Rebalancing pipelines on new nodes

With our current implementation, pipelines are automatically redistributed when a node fail but they are not redistributed when a new node joins the cluster.

Fortunately, Horde supports precisely this functionality from v0.8+, and we don’t have to manually stop and re-start our pipelines to have them landing on other nodes.

All we need to do is enable the option process_distribution: :active on Horde’s supervisor to automatically rebalance processes on node joining / leaving.
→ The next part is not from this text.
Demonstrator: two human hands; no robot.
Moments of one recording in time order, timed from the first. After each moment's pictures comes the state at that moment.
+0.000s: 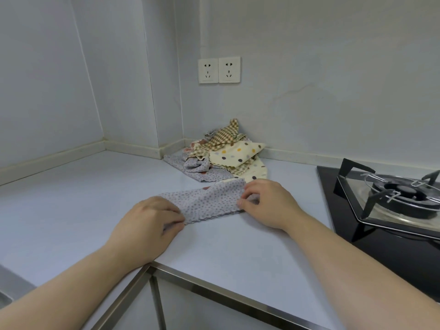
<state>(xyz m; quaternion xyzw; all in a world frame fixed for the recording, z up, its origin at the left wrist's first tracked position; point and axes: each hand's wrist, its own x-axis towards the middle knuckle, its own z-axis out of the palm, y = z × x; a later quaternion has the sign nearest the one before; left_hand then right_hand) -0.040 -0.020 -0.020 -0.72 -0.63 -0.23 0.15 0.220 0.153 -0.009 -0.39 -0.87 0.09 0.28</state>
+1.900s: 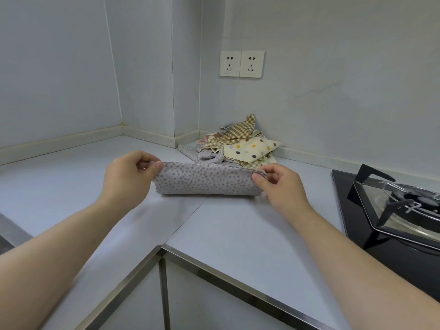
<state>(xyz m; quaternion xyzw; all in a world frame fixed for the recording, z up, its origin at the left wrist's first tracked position) -0.070 -0.013 0.019 -0.42 -0.73 -0.55 0.01 0.203 0.145 0.001 -0.37 -0.72 0.35 0.47</state>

The option runs each child spec through the choose_node/2 function of the preferred distribution strategy, detects which processes should be running on other nodes considering the new cluster configuration, and specifically restarts those particular processes such that they run on the correct node.
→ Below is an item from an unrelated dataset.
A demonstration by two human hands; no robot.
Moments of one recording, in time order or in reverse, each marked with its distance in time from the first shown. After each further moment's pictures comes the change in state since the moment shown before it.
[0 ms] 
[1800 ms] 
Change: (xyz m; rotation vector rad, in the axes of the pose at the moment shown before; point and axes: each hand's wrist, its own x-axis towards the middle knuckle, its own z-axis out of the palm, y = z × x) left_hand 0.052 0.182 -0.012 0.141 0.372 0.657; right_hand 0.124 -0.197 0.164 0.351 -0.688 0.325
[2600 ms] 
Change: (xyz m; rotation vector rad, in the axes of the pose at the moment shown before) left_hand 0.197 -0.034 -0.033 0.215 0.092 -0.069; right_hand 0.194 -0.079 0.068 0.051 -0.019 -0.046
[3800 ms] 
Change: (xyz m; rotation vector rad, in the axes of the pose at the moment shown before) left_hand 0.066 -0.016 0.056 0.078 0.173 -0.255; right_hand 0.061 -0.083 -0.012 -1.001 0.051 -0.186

defmodule MessagePipeline.Application do
  use Application
  
  def start(_type, _args) do
    children = [
      {Horde.Registry, [
          name: MessagePipeline.PipelineRegistry,
          members: :auto,
          keys: :unique
        ]},
      {Horde.DynamicSupervisor, [
          name: MessagePipeline.PipelineSupervisor,
          members: :auto,
          strategy: :one_for_one,
          distribution_strategy: Horde.UniformQuorumDistribution,
          process_redistribution: :active
        ]}
      # Other children...
    ]

    Supervisor.start_link(children, strategy: :one_for_one)
  end
end

Conclusion

This architecture provides a robust solution for processing ordered message streams at scale. The combination of Elixir’s distributed capabilities, Broadway’s message processing features, and careful coordination across nodes enables us to build a system that can handle high throughput while maintaining message ordering guarantees.
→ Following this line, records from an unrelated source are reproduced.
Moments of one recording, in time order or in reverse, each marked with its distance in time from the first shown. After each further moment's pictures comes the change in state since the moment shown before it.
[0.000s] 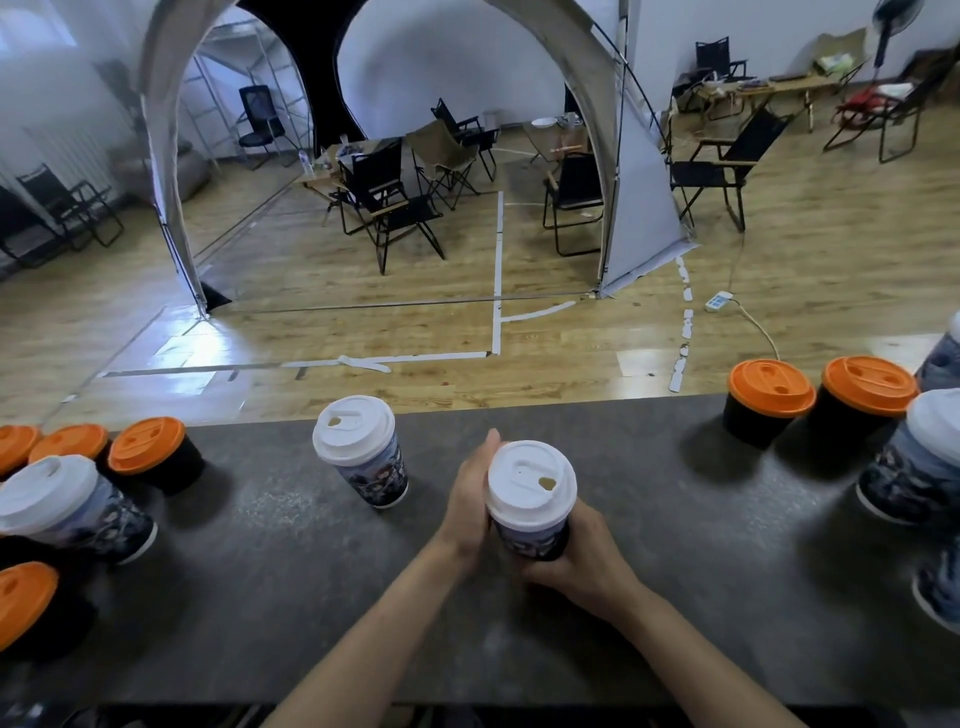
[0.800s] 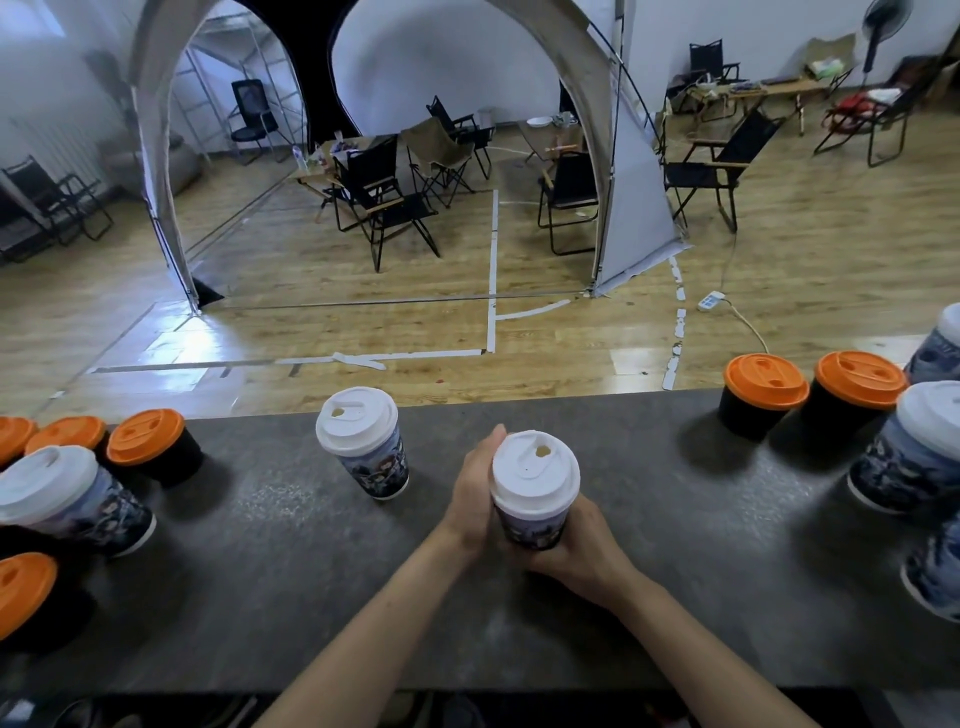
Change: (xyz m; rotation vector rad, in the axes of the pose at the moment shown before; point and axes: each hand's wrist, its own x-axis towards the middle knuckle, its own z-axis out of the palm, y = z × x) left_hand -0.002 0.001 0.000 -0.074 -0.051 -0.021; right_hand 0.005 0.004 0.007 -0.059 -0.005 0.064
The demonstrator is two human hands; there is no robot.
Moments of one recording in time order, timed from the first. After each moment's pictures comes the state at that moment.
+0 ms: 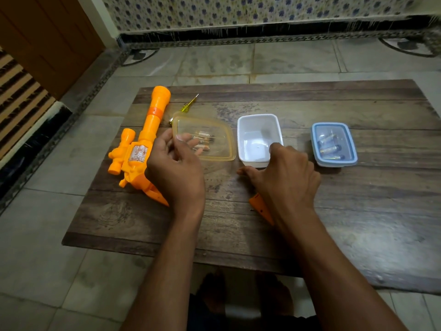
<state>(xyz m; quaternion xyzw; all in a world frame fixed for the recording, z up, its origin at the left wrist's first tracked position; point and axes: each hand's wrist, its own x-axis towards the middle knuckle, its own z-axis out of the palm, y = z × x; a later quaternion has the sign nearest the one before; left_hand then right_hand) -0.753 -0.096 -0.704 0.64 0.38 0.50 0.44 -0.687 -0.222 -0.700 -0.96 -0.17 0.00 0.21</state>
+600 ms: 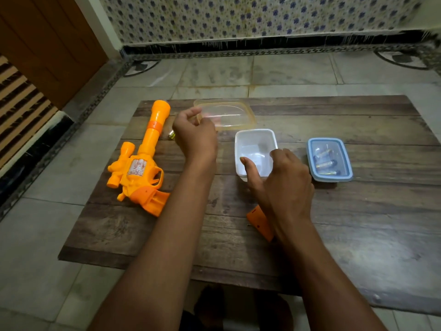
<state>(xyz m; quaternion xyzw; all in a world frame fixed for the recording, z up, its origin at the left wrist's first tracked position) -0.655 -0.058 -0.696 0.55 0.43 0.40 0.60 -0.675 -0.217 -0.712 -0.92 -0.17 -0.11 0.34</state>
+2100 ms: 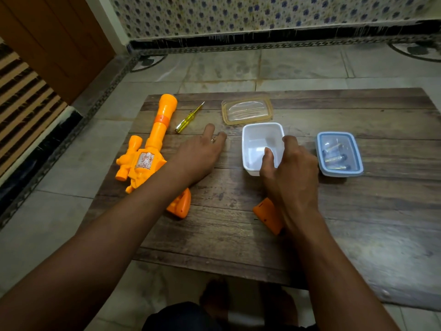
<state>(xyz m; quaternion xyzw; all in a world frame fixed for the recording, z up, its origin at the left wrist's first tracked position) -0.703 -0.014 -0.729 0.99 0.08 -0.02 -0.08 -0.662 -0.216 -0.719 -0.91 -0.18 -0.08 0.37</state>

To extend this solution for your specific needs, consider these enhancements:

Adopt a libcluster strategy suitable for a production environment, such as Kubernetes.
Tune queue discovery latency, configuring the polling interval based on how frequently new queues are created. Better yet, instead of polling RabbitMQ, consider setting up RabbitMQ event notifications to detect queue changes in real-time.
Declare AMQP queues as durable and make sure that publishers mark published messages as persisted, in order to survive broker restarts and improve delivery guarantees. Use publisher confirms to ensure messages are safely received by the broker. Deploy RabbitMQ in a cluster with queue mirroring or quorum queues for additional reliability.
Add monitoring, instrumenting Broadway and Horde with Telemetry metrics.
Enhance error handling and retry mechanisms. For example, retry message publication to PubSub N times before failing the messages, thus invalidating the (possibly costly) processing operation.
Unit & e2e testing. Consider that the gcloud CLI (gcr.io/google.com/cloudsdktool/google-cloud-cli:emulators) contains a PubSub emulator that may come in handy: e.g. gcloud beta emulators pubsub start — project=test-project — host-port=0.0.0.0:8085
Leverage an HorizontalPodAutoscaler for automated scaling on Kubernetes environments based on resource demand.
Evaluate the use of Workload Identities if possible. For instance, you can provide your workloads with access to Google Cloud resources by using federated identities instead of a service account key. This approach frees you from the security concerns of manually managing service account credentials.